[1188] Matth., XXVII, 44; Marc, XV, 32. Luc, suivant son goût pour la conversion des pécheurs, a ici modifié la tradition.

[1189] Matth., XXVII, 43; Marc, XV, 33; Luc, XXIII, 44.

[1190] Pétrone, Sat., CXI et suiv.; Origène, In Matth. Comment. series, 140; texte arabe publié dans Kosegarten, op. cit., p. 63 et suiv.

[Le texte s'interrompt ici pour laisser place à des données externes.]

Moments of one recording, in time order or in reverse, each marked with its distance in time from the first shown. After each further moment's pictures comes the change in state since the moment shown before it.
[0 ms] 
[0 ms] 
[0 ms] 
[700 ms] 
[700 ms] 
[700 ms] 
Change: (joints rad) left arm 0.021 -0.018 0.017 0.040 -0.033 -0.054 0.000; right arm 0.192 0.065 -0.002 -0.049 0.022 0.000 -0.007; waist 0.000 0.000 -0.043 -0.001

[1191] Eusèbe, Hist. eccl., VIII, 8.

[1192] Matth., XXVII, 46; Marc, XV, 34.

[1193] Matth., XXVII, 50; Marc, XV, 37; Luc, XXIII, 46; Jean, XIX, 30.


[CHAPITRE XXVI.]

JÉSUS AU TOMBEAU.

Il était environ trois heures de l'après-midi, selon notre manière de compter[1194], quand Jésus expira. Une loi juive[1195] défendait de laisser un cadavre suspendu au gibet au delà de la soirée du jour de l'exécution. Il n'est pas probable que, dans les exécutions faites par les Romains, cette prescription fût observée. Mais comme le lendemain était le sabbat, et un sabbat d'une solennité particulière, les Juifs exprimèrent à l'autorité romaine[1196] le désir que ce saint jour ne fût pas souillé par un tel spectacle[1197]. On acquiesça à leur demande; des ordres furent donnés pour qu'on hâtât la mort des trois condamnés, et qu'on les détachât de la croix. Les soldats exécutèrent cette consigne en appliquant aux deux voleurs un second supplice, bien plus prompt que celui de la croix, le crurifragium, brisement des jambes[1198], supplice ordinaire des esclaves et des prisonniers de guerre. Quant à Jésus, ils le trouvèrent mort, et ne jugèrent pas à propos de lui casser les jambes. Un d'entre eux, seulement, pour enlever toute incertitude sur le décès réel de ce troisième crucifié, et l'achever s'il lui restait quelque souffle, lui perça le côté d'un coup de lance. On crut voir couler du sang et de l'eau, ce qu'on regarda comme un signe de la cessation de vie.